===== The data

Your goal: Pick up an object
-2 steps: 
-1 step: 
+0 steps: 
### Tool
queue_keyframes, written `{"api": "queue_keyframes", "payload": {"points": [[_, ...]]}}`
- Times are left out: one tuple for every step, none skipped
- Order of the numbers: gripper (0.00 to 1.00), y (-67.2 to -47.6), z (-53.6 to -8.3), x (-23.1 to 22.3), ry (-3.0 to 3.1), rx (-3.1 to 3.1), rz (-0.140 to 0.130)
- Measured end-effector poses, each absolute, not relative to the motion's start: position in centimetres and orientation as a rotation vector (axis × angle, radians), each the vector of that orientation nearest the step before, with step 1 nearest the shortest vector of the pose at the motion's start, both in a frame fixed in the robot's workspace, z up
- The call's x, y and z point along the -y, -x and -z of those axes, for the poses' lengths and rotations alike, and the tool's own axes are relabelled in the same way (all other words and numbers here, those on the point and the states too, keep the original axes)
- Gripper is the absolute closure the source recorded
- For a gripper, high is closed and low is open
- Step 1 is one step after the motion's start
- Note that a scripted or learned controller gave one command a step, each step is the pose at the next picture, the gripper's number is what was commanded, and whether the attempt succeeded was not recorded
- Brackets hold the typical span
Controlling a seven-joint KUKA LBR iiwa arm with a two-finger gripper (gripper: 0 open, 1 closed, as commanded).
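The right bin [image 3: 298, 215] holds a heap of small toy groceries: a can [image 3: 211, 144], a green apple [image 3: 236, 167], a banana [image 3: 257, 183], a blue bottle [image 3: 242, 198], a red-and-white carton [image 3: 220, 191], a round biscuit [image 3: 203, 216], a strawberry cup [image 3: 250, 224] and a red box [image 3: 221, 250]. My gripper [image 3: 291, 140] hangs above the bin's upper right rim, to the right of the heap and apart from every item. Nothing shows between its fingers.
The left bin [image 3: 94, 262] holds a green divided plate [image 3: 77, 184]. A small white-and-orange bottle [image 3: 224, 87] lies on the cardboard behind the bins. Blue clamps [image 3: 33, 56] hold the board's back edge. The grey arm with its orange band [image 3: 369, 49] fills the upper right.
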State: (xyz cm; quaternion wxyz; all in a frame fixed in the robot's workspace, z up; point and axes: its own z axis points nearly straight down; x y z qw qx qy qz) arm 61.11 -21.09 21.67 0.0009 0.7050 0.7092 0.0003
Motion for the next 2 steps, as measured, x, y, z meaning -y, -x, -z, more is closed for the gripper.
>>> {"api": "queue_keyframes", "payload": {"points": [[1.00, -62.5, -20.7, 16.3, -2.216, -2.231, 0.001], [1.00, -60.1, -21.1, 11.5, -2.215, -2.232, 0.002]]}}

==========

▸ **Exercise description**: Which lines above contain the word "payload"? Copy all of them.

▸ **Your response**:
queue_keyframes, written `{"api": "queue_keyframes", "payload": {"points": [[_, ...]]}}`
>>> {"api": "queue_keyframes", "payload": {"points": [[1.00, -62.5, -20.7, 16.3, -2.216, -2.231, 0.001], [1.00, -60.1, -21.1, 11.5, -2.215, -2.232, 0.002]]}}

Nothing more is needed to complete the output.